Consider this Camel and JMS configuration:

<bean id="AMQListenerJMSConfig" class="org.apache.camel.component.jms.JmsConfiguration">
   <property name="connectionFactory" ref="AMQPooledConnectionFactory" />
   <property name="transacted" value="false" />
   <property name="concurrentConsumers" value="20" />
   <property name="cacheLevelName" value="CACHE_CONSUMER" />
   <property name="acknowledgementMode" value="1"/>

<bean id="AMQPooledConnectionFactory" class="org.apache.activemq.pool.PooledConnectionFactory" init-method="start" destroy-method="stop">
   <property name="maxConnections" value="20" />
   <property name="maximumActive" value="20" />
   <property name="connectionFactory" ref="AMQJMSConnectionFactory" />
which configures for 20 concurrent JMS consumers in the Camel route and also for a connection pool of 20 connections. This sounds reasonable at a first glance as you would think that each concurrent consumer can then use its own JMS connection.
But with a cacheLevelName  > CACHE_NONE this is not the case. Spring internally will ask the PooledConnectionFactory for only one connection (i.e. call PooledConnectionFactory.createConnection() only once). It then creates all JMS sessions and consumers on top of this one connection. This in itself is not a problem as the JMS specification specifically allows multiple JMS sessions to share the same connection. However it then does not make much sense to configure maxConnection=20 on the PooledConnectionFactory if this connection factory is not shared by multiple Camel routes.
You can confirm that only one connection is created in the above configuration by checking the log file for the presence of 

INFO  FailoverTransport - Successfully connected to tcp://localhost:61616

(assuming the failover transport is used which is highly recommended).
There should only be one such line in the log.
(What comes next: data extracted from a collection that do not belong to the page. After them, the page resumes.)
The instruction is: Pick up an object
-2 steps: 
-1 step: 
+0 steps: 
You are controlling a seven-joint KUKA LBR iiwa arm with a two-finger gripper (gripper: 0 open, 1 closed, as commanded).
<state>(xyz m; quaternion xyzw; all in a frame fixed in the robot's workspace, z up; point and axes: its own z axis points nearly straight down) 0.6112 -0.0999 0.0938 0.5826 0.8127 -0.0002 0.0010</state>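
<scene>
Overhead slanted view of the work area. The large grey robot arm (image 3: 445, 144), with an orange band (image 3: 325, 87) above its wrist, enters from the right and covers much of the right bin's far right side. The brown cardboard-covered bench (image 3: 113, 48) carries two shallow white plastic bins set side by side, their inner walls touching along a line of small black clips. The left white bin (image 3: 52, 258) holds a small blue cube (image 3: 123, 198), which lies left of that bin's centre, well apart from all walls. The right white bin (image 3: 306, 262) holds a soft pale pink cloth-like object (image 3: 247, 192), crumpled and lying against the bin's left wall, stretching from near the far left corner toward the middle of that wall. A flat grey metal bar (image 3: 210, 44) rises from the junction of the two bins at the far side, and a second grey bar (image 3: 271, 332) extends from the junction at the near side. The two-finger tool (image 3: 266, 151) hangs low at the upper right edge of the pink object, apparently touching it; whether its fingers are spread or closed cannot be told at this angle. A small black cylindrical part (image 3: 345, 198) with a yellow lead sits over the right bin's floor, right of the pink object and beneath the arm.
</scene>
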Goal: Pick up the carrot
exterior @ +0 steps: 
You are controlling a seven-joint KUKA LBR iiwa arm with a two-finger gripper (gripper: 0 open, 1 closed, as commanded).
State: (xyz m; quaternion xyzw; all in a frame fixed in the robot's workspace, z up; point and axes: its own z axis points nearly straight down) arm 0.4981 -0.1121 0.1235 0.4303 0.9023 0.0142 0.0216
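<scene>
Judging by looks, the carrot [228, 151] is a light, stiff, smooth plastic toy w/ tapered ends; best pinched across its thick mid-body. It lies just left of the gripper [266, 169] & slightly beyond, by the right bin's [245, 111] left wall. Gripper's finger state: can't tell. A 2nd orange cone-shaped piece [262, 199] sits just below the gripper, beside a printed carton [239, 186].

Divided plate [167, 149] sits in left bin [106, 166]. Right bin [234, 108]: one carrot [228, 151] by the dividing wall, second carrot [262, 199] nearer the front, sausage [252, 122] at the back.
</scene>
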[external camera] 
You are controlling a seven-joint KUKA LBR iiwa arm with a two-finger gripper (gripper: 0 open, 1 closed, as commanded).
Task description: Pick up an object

Now - to make things more complicated - this changes when you use JMS transaction. Recall point 1) of this post. The transaction manager creates its own connection into the broker and it does not cache any created connection. Instead it calls ConnectionFactory.createConnection() when creating a new transaction (this happens for every new message to be consumed) and calls Connection.close() as part of the cleanup routine after each transaction got committed or rolled back.
In addition the PooledConnectionFactory eagerly fills the pool with another connection on every call to createConnection() until it reaches the configured maxConnections limit. So with the configuration above where maxConnections=20, the transaction manager will cause 20 connections being created in the pool as it subsequently calls PooledConnectionFactory.createConnection(). So 20 active connections get created in the pool but only two of these will be used at any time. One connection will be used by the transaction manager and another connection by the Spring consumer. The Spring consumer will use the same connection over its lifetime (due to a cache level > CACHE_NONE) but the tx manager will request a new connection from the pool for every new message.
The effect is that 20 connections are made into the broker and only two of them are ever used at the same time. The Camel log should contain 20 lines of
INFO  FailoverTransport - Successfully connected to tcp://localhost:61616

Therefore the recommendation is to reduce the poolSize to 1 or maximum 2 connections. Using just one connection is fine as then the transaction manager and the Spring consumer can share the same connection. They both get called in sequence and never use the connection in parallel.
By reconfiguring the PooledConnectionFactory to only 1 or 2 connections you save heap memory in the Camel route and you also save resources in the ActiveMQ broker (i.e. heap memory and threads as by default there is a thread per connection created in the broker).
Again I am assuming that the PooledConnectionFactory instance is used by only one Camel route and not shared by multiple routes (which is a scenario I have seen quite often with customers). If you deploy multiple Camel routes then it is indeed recommended to share the same PooledConnectionFactory. However then resize the pools maxConnections for 1 connection * the number of Camel routes.

Summary: For each Camel route you only need to configure a PooledConnectionFactory pool size of 1 connection.